**WHAT TO PRODUCE**
Copy the line containing "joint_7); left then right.", then all lines after it up to and including the final line of the material, exactly and without additions.

**EXERCISE DATA**
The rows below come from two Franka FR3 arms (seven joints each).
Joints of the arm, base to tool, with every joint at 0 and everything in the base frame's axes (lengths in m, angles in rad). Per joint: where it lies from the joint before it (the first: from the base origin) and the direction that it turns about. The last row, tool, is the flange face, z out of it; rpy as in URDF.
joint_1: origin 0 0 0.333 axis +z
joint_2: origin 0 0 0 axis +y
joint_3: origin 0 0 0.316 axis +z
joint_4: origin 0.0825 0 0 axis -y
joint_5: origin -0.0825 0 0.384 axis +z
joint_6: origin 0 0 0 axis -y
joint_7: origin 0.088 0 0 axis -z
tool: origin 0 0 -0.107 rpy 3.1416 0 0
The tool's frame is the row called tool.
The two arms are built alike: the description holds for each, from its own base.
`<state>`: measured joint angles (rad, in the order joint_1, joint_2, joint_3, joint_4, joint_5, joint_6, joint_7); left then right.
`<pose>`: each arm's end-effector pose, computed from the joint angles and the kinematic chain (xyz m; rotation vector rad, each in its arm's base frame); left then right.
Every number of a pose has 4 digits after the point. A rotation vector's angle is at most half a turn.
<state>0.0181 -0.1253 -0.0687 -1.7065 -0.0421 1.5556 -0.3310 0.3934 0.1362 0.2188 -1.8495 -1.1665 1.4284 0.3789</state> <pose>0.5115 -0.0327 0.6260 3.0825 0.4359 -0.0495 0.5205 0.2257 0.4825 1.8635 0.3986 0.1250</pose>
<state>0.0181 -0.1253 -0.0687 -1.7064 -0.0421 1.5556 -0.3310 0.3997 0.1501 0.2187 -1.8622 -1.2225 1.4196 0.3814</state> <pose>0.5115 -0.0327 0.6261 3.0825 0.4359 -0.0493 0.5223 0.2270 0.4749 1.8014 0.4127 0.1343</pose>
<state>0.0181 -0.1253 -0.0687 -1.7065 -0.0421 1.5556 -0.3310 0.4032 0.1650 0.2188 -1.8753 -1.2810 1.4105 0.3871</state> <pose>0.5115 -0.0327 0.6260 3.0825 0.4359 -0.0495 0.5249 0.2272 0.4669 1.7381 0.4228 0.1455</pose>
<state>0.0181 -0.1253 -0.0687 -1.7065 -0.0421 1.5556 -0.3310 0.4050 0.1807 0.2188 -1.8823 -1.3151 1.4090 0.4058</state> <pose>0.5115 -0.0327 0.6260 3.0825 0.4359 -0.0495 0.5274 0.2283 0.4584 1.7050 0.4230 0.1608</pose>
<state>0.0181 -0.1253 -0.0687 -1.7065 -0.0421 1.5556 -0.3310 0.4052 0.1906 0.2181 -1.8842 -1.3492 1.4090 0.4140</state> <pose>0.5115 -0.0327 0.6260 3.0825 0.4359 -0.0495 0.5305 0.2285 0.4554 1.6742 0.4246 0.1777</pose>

**EXERCISE ANSWER**
`<state>`: measured joint angles (rad, in the order joint_1, joint_2, joint_3, joint_4, joint_5, joint_6, joint_7); left then right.
`<pose>`: each arm's end-effector pose, computed from the joint angles and the kinematic chain (xyz m; rotation vector rad, each in its arm's base frame); left then right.
Every number of a pose has 4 digits after the point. A rotation vector's angle is at most half a turn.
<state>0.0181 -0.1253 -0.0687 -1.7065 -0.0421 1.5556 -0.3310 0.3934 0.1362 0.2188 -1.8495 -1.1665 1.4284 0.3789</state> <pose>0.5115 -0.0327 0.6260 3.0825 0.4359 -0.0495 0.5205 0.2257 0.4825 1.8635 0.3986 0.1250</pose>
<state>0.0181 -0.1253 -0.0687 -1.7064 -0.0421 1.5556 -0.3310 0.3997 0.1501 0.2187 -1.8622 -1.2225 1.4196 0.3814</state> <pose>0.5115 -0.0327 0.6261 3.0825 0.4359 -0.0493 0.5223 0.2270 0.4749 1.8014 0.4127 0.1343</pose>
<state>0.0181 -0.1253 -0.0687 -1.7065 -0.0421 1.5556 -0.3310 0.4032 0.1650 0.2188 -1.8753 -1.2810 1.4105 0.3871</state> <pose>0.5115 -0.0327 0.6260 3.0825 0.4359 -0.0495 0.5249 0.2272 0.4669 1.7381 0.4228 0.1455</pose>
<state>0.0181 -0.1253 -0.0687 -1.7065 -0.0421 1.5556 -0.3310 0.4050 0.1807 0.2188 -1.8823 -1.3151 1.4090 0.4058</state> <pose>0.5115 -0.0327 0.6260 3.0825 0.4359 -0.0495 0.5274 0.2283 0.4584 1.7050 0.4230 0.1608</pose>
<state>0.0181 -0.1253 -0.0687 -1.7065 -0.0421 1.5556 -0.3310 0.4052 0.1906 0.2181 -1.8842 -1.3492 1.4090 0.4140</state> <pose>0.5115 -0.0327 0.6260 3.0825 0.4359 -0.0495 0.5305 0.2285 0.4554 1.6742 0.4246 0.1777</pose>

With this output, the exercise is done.